Information
- Website: ugyenacademy.edu.bt

= Ugyen Academy =

Ugyen Academy (UA) is a private school located in Punakha, Bhutan, for classes VII-XII.

==History==
Ugyen Academy opened on April 3, 2002 with 154 students. The school was founded by His Excellency Yab Dasho Ugyen Dorji (father of the four Queen Mothers Dorji Wangmo, Tshering Pem, Tshering Yangdon and Sangay Choden Wangchuck of Bhutan, and the former prime minister, Lyonpo Sangay Ngedup). It started as a pet project of the honorable Dasho Yab Ugyen Dorji (1925–2019) and Yum Thinley Choden. It was a wish fulfilled for the local people and a hope for the students who did not meet the government cut off point. The school made steady progress, and the enrollment rise year by year. It is the first and only authentic international school in the Kingdom where wholesome education is offer.

==Location==
UA is situated within Khuruthang town (Punakha District). It is located between Khuruthang Middle Secondary School and Khuruthang town, which is 4 km away from Punakha Dzong.

==About the principal==
Norbu Gyaltshen has been the principal of the school since its establishment in 2002. He has a degree certificate and a master's in science from the University of New England, New South Wales. He is also the recipient of the university's Honours Roll for the project Mission Possible, UNE, NSW. He served as a teacher for 27 years and as a tutor to His Majesty the Fifth King Jigme Khesar Namgyel Wangchuck of Bhutan. He received a precious award as an educationist. He became the first recipient of a white kabney without fringes and a patang from His Majesty. The honor was granted in recognition of the important role he played and for being the epitome of a teacher in the nation.

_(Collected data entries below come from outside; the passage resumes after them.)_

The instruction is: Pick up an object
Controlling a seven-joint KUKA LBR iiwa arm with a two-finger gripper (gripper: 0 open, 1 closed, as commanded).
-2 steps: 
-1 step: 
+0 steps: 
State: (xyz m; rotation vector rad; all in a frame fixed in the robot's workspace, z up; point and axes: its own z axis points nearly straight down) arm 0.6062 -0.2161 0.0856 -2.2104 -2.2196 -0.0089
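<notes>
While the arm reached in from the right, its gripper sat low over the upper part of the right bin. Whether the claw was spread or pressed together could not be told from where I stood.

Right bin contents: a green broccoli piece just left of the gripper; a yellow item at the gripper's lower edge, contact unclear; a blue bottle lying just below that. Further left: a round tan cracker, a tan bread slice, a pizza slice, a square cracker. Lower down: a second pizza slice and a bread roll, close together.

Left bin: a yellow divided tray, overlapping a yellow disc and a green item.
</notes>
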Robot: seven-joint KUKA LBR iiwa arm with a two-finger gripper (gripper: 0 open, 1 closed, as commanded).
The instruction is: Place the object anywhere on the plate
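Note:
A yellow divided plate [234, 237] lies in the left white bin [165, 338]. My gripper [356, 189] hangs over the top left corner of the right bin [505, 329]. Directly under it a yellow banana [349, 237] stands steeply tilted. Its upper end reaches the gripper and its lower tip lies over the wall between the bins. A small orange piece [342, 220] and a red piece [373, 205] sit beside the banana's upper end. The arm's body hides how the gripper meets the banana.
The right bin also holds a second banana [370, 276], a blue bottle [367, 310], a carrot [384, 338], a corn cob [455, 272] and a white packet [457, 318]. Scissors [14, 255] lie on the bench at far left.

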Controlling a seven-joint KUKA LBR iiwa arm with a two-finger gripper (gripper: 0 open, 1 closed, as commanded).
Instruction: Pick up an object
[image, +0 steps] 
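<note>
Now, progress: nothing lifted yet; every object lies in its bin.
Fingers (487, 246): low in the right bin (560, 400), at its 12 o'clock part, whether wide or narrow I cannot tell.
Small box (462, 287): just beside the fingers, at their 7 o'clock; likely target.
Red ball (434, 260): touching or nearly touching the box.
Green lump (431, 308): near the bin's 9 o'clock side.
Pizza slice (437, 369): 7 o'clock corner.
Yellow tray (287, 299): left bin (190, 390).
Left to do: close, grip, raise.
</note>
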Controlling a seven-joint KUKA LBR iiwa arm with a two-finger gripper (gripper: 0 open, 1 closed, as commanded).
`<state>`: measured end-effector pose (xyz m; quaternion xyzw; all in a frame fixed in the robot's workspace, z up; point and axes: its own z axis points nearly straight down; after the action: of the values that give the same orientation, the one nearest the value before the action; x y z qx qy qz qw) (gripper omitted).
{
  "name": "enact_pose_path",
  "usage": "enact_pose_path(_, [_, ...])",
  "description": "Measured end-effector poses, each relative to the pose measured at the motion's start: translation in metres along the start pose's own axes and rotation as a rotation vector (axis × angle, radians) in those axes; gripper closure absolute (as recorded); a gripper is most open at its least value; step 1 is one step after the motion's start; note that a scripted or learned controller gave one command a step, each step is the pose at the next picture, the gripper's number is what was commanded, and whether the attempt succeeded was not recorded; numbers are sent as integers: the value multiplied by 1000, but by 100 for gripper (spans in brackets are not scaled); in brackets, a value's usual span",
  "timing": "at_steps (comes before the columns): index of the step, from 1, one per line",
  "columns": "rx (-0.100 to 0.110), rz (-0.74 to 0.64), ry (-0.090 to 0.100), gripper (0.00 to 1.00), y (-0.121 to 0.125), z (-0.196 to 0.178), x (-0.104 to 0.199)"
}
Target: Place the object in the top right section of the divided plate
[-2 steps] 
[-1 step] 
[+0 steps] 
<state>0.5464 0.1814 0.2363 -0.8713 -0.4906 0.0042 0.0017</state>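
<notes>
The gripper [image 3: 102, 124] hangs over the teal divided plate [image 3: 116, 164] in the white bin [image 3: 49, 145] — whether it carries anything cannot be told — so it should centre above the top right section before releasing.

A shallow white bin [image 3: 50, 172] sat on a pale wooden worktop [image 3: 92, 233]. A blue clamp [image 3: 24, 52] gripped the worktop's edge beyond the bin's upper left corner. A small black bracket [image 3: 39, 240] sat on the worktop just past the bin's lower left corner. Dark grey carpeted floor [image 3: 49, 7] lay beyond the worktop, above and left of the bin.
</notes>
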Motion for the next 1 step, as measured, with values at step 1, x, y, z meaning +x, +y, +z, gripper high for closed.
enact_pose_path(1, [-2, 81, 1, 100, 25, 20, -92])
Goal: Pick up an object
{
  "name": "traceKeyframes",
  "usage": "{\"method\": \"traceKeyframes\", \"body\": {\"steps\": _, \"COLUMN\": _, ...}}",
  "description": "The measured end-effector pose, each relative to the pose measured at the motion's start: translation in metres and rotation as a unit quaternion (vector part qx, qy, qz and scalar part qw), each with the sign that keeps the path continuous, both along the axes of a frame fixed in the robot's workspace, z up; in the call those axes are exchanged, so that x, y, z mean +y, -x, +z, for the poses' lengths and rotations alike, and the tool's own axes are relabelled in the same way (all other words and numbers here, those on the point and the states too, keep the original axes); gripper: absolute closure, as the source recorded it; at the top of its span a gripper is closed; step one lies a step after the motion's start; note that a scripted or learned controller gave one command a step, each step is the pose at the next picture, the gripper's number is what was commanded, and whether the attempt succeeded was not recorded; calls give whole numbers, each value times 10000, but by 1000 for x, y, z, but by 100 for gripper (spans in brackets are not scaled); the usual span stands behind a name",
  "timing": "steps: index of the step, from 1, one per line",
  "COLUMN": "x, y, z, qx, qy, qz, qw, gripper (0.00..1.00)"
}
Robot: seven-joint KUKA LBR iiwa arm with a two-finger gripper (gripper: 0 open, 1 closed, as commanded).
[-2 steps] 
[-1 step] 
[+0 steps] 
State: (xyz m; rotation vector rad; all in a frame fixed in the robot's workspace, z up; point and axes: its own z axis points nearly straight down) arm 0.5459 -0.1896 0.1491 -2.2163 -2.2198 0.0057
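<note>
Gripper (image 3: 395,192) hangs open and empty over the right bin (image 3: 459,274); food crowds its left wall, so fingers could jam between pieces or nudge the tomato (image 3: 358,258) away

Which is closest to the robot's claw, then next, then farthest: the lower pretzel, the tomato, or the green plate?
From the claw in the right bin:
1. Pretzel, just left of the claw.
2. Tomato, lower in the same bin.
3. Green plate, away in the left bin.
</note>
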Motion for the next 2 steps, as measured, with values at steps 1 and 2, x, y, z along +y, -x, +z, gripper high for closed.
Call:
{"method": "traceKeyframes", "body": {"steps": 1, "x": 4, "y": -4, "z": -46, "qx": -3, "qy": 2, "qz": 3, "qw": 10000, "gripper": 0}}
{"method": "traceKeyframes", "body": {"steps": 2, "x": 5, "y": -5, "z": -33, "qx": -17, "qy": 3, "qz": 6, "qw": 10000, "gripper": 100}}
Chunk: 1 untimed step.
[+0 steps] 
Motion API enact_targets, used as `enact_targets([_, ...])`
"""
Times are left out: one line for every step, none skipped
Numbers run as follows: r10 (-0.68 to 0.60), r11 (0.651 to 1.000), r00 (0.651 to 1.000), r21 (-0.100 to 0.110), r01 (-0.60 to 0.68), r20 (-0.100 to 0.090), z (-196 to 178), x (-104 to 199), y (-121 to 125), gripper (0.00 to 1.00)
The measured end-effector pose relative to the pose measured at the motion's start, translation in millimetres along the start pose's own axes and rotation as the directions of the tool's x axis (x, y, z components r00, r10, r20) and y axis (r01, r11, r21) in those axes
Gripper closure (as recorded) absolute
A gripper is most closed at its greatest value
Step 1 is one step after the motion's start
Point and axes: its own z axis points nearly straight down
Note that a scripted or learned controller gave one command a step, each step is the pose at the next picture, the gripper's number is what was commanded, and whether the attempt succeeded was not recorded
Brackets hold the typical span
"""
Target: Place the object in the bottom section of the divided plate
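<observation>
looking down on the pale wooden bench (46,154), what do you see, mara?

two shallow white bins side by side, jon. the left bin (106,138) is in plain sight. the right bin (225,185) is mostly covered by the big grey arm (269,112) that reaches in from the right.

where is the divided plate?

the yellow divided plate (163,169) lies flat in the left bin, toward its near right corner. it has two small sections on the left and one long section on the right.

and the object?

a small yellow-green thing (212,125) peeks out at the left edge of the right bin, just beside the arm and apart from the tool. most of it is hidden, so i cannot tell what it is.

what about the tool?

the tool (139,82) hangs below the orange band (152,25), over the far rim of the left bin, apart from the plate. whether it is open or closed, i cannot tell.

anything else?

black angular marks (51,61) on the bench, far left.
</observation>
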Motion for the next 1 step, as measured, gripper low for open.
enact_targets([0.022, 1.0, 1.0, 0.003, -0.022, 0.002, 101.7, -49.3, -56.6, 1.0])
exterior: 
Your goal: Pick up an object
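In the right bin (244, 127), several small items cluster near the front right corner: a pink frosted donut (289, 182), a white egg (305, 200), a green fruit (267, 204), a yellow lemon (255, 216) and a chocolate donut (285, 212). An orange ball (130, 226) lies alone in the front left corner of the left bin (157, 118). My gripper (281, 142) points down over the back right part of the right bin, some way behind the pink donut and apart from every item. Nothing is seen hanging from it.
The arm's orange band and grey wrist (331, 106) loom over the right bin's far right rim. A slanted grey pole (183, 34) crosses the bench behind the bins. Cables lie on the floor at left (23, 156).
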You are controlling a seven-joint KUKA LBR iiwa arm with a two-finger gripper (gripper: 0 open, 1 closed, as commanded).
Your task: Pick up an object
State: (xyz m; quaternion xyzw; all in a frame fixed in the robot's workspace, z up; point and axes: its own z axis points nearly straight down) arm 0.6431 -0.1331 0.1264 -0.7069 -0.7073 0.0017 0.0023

==Education and academics==
The school welcomes students from all over the country and does not exclude international scholars. It also provides opportunities for international students. There are students from Thailand, India, and South Korea studying regular classes. The teaching faculty consists of 47 members, which include 32 experienced Bhutanese teachers and 5 professional Indian teachers. Academics has always been the topmost priority and concern for Ugyen Academy. It is one of the best private schools. It also holds the record for being among the best schools in the country for producing top results every year during the standardized BCSE (Bhutan Certificate of Secondary Education) and BHSEC (Bhutan Higher Secondary Education Certificate) exams. It is among the top schools in the country at both the middle school level and the high school level. The school started to maintain consistency and give the best.

==Sports==
The school has always been giving the top priority to academics without diminishing the wholesome education and co-curricular activities. Not only academics but also UA is very popular in games and sports both at the school level and at the national level. Students enjoy the facility of sports in UA such as football, volleyball, swimming, cricket, and many indoor games. UA also focuses on sports and participates with hope at the dzongkhag level and national level and dominated the 7th National School Games with the highest number of medals held in Khuruthang Middle Secondary School and Ugyen Academy in Punakha. Football is the most popular game played by the students. It is the only educational institution to take part in Bhutan Premier League with the name Ugyen Academy FC. UA also represented Bhutan in the 2014 AFC President's Cup.